Coursera Johns Hopkins Data Science Capstone: Word Prediction

transition: rotate author: Eric Dolan date: August 23, 2015

Overview

In this capstone project, a ShinyApp is designed to predict the next word in an incomplete phrase or sentence using the ngram model.
The datasets including blogs, news, and twitter were provided by Swiftkey. 50% of datasets were used for the corpus.
Katz backoff smoothing was applied in the ngram model.

Ngrams were extracted from samll divided subsets of a large corpus to overcome the memory limit using a vectorized code.
The corpus was cleaned by removing special characters, punctuation, numbers etc. The stopwords were kept as they appear to be useful in predicting words. Profanity filtering was also applied.
Ngrams (up to quadrigrams) as well as their counts will be used in the language model.
To predict words fast but accurately in a mobile application, ngrams were extracted from a large corpus but only those with counts larger than thresholds were kept. This strategy siginificatly reduces the size of ngrams with little effects on the accuracy. For instance, 298 Mb quadrigram file obtained from 50% datasets was reduced to 2.5 Mb for the threshold counts of 5.

Ngram model under Markov assumption was applied in word prediction. The word \( w_{n} \) predicted is dependent on the last (n-1) words, \( w_{i-(n-1)},,..,w_{i-1} \), or the conditional probability \( P(w_{i}|w_{i-(n-1)},,..,w_{i-1}) \).
Katz backoff model was used in this ShinyApp. Backoff algorithm solves the problem of zero frequency N-grams by looking for a (N-1)-gram if no N-gram exists for the specific word sequence.

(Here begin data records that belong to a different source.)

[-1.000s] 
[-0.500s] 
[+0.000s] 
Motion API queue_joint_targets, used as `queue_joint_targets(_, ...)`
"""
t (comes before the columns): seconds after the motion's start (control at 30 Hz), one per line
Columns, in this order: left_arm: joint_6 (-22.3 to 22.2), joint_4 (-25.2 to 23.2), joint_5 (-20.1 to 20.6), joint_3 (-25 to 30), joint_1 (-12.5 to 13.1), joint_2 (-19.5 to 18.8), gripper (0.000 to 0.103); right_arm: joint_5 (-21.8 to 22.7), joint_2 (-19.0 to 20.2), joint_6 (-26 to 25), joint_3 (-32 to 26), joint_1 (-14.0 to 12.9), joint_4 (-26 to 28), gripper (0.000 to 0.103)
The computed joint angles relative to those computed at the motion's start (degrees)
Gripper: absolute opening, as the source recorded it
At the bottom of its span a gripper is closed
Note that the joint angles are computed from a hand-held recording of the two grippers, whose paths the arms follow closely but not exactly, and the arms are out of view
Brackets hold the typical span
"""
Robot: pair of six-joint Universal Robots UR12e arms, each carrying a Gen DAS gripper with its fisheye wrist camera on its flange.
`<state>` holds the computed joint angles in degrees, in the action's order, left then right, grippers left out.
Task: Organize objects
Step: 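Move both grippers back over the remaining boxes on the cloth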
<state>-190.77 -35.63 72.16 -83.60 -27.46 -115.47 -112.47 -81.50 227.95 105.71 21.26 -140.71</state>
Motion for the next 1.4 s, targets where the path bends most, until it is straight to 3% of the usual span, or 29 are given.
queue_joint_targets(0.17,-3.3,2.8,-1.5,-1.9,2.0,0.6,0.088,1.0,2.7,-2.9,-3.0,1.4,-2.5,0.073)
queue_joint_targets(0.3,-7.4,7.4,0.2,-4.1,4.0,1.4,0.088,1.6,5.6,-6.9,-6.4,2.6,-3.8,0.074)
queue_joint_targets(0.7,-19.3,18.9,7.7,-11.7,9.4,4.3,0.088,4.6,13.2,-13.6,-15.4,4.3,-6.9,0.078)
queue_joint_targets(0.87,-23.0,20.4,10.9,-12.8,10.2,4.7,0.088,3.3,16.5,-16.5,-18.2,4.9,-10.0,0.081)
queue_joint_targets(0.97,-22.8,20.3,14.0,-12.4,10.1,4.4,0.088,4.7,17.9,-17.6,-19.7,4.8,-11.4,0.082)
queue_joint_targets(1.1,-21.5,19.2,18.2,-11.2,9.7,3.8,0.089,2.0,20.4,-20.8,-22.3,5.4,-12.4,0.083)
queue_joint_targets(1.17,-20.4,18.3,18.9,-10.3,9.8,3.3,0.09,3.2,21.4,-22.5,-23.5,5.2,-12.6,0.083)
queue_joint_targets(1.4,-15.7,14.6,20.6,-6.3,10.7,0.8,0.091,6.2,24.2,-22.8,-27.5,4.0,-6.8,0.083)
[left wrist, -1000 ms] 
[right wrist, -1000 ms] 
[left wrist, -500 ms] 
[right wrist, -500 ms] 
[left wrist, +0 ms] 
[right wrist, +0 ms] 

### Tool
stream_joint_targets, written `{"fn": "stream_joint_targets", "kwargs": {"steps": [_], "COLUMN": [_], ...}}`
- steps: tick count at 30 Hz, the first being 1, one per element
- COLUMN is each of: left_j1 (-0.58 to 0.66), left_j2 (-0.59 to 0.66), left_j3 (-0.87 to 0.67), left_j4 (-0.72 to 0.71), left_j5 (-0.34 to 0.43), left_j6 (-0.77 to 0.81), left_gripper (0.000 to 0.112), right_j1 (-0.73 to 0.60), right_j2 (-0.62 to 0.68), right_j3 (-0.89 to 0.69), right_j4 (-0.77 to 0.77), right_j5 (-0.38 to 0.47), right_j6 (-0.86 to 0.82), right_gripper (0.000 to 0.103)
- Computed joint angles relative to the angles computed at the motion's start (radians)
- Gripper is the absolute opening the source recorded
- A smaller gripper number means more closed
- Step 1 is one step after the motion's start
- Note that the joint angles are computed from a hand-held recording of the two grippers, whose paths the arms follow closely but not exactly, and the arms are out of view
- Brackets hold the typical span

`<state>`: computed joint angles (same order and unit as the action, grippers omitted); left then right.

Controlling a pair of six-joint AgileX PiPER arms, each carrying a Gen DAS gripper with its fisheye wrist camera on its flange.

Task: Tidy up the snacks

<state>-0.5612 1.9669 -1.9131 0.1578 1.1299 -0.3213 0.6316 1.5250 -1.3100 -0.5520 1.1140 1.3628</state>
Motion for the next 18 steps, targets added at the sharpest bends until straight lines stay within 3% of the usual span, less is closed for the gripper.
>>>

The App speed was improved by vectorizing the code.
See details of Katz backoff algorithm in the course of Natural Language Processing provided by Corsera and Columbia Uinversity (https://class.coursera.org/nlangp-001/lecture/53).

left: 50%

Screenshot of ShinyApp alt text

Prediction Panel
- Predict the next word by entering an incomplete phrase/sentence.
- Select bigram, trigram, or quadrigram for prediction.
- Adjust the low-level discount parameter in Katz backoff model.
- Other possible words are also shown in a histogram.